Paradigm shift from One-for-One to All-in-One: train once, apply to all attributes forever, greatly lowering the barrier to entry for attribute manipulation.
Top-k sparsity of SAE is naturally suited for attribute disentanglement, representing a clever innovation migrated from the field of LLM interpretability to visual generation.
Zero-shot compositional generalization suggests that the attribute correspondences learned by text encoders are well-structured.
Extremely lightweight module (only SAE encoder/decoder weights), meaning no modifications to the base model are required.

Limitations & Future Work¶

The "old" attribute is deeply entangled with identity features; identity preservation drops noticeably under strong manipulation.
Currently primarily validated on facial attributes; control effectiveness for full-body or scene-level attributes has not been fully explored.
Relies on the semantic quality of the pre-trained text encoder; attributes poorly covered by the text encoder may exhibit limited effects.
Multi-subject scenarios require additional Attention Pooling fine-tuning, not representing a zero-cost solution.

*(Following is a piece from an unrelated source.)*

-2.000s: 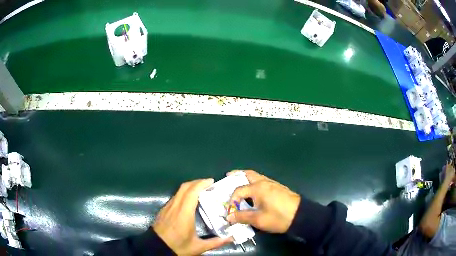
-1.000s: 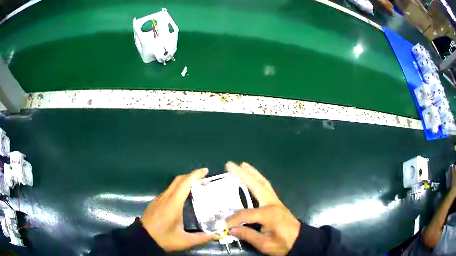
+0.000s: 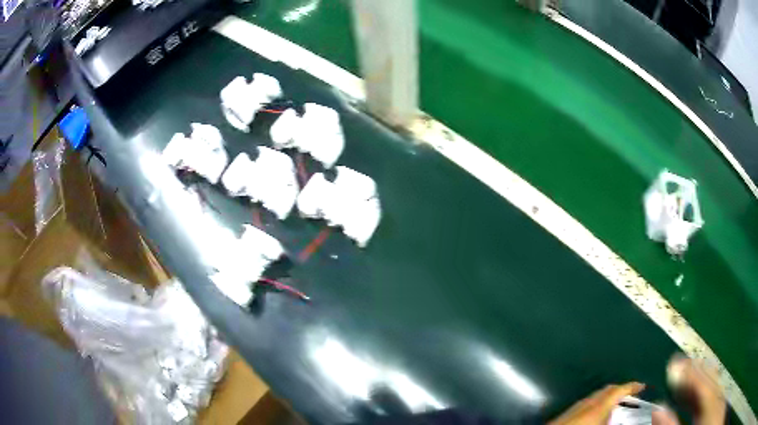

The core difference from ConceptSlider (weight space editing) and AttributeControl (embedding space training) is that the former requires 1-LoRA-per-attribute and the latter requires 1-supervised-pair-per-attribute; ours covers all with one unsupervised training session.
While SAE applications in diffusion (SAeUron, Diffusion Lens, Unpacking SDXL Turbo) focus on interpretability, this paper is the first to use it for controllable attribute manipulation.
Insight: Similar sparse disentanglement strategies could potentially be used for motion attribute control in video generation.

Rating¶

Novelty: ⭐⭐⭐⭐⭐ First to use K-SAE for unified attribute manipulation; a paradigm innovation from One-for-One to All-in-One.
Experimental Thoroughness: ⭐⭐⭐⭐ Comprehensive experiments covering single/multi-attribute, zero-shot, cross-model, multi-subject, and style extensions with detailed ablations.
Writing Quality: ⭐⭐⭐⭐ Clear motivation, systematic method description, and intuitive chart design.
Value: ⭐⭐⭐⭐⭐ High practical value as a lightweight, scalable, and zero-shot generalizing attribute control solution.